I’m not too comfortable revealing the email address used. I hope that’s okay.

json:

{
	"Email": "mail@mydomain.com",
	"Registration": {
		"body": {
			"status": "valid",
			"contact": [
				"mailto:mail@mydomain.com"
			]
		},
		"uri": "https://acme-v02.api.letsencrypt.org/acme/acct/70549132"
	}
}

Now the key I’m a bit unsure of how to validate. It has BEGIN EC PRIVATE KEY and END EC PRIVATE KEY with characters in the middle. seems right.

If I run openssl ec -in key.pem -text -noout it seems to read it fine.

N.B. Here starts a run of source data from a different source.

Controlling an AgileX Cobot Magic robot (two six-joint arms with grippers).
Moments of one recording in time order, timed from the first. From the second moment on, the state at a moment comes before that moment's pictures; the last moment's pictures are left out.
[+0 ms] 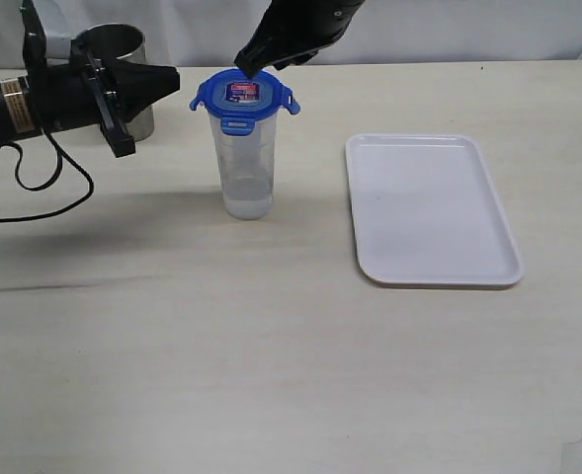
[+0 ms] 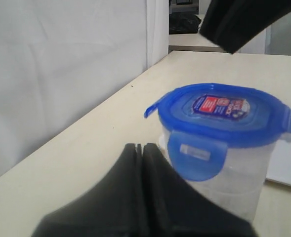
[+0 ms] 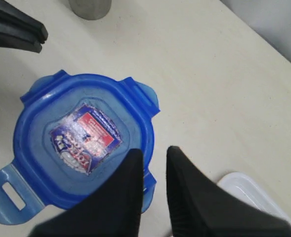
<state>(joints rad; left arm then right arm) 0.02 2.11 -1.10 1.24 -1.21 -0.53 0.54 1.97 -1.83 -0.01 0.87 -0.27</state>
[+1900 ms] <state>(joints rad) -0.17 2.26 -1.03 1.08 -1.13 -0.33 0.40 1.71 -1.45 0.12 0.55 -0.37</state>
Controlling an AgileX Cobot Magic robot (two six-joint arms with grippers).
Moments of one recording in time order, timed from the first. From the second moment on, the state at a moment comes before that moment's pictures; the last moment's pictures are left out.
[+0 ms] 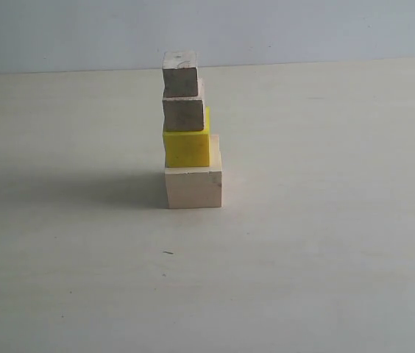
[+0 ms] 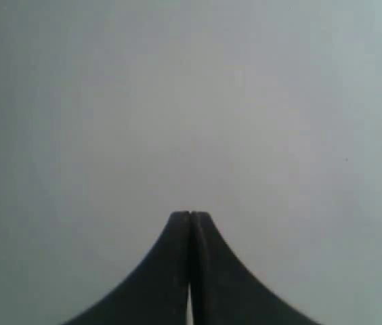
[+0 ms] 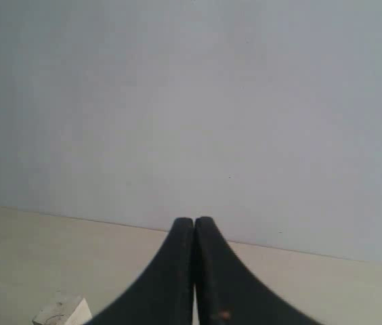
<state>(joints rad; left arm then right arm) -0.02 0.28 -0.67 -1.64 0.14 1.76 0.13 0.93 -1.03 0.74 0.44 -0.59</state>
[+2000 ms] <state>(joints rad) 0.08 0.00 0.00 -0.08 0.36 0.05 0.13 0.93 -1.03 0.74 0.44 -0.59</state>
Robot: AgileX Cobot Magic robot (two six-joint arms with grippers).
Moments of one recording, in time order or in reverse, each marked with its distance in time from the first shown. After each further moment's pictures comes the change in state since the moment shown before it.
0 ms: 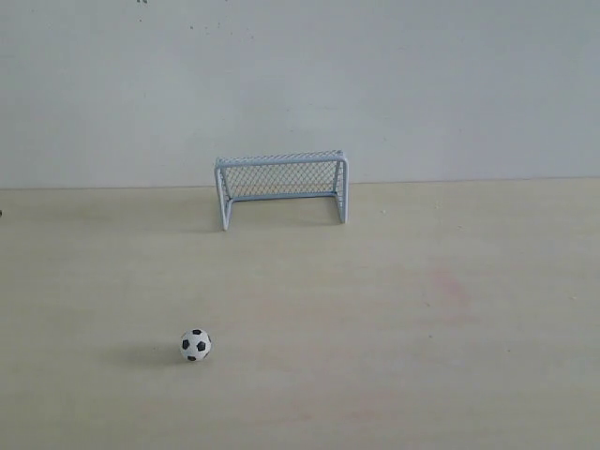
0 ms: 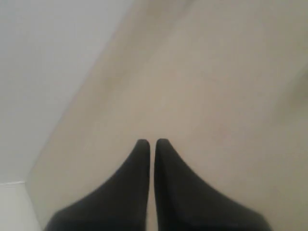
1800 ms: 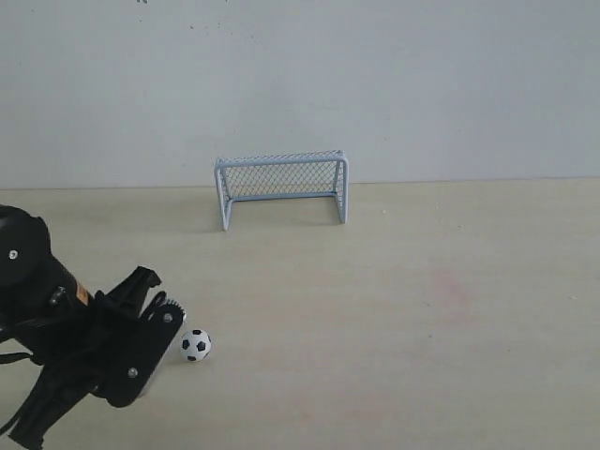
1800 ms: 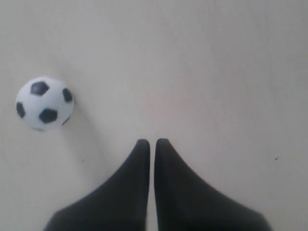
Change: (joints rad) left arm -0.274 0.470 -0.016 -0.310 0.070 0.933; right arm 0.000 0.000 0.000 0.000 0.000 0.000
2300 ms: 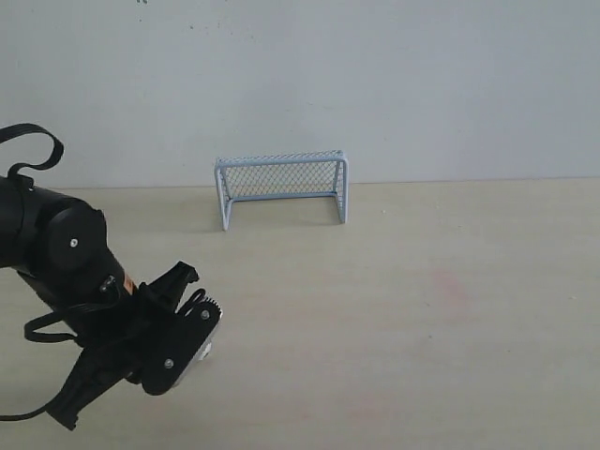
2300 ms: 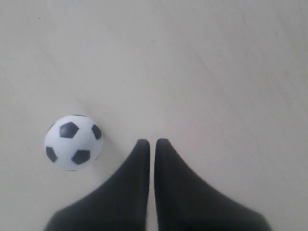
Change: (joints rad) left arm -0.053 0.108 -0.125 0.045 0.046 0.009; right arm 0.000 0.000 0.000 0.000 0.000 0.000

I’m a bit out of depth here :slight_smile:

That’s good enough for me, everything appears to be in order. I’ll reopen the issue and see if we can drill down further.

1 Like

I switched the user key/json files between my test setup and prod setup. Now the test setup has the errors, and the prod setup works. So something is definitely wrong with the user files.

1 Like

Interesting. Are both using the production let’s Encrypt endpoint?

Yes. Both use production.

@mxrlkn As per JWS verification error · Issue #1006 · go-acme/lego · GitHub, do you want any tips for adding log lines and recompiling with those changes?

I don’t really have a good idea about packaging it all. I currently build caddy with a few plugins to a docker image and run that. I have no go knowledge.

But shouldn’t the JWS always be logged with errors like this though? Or do you rather want to do a custom build with logging for this specific incident?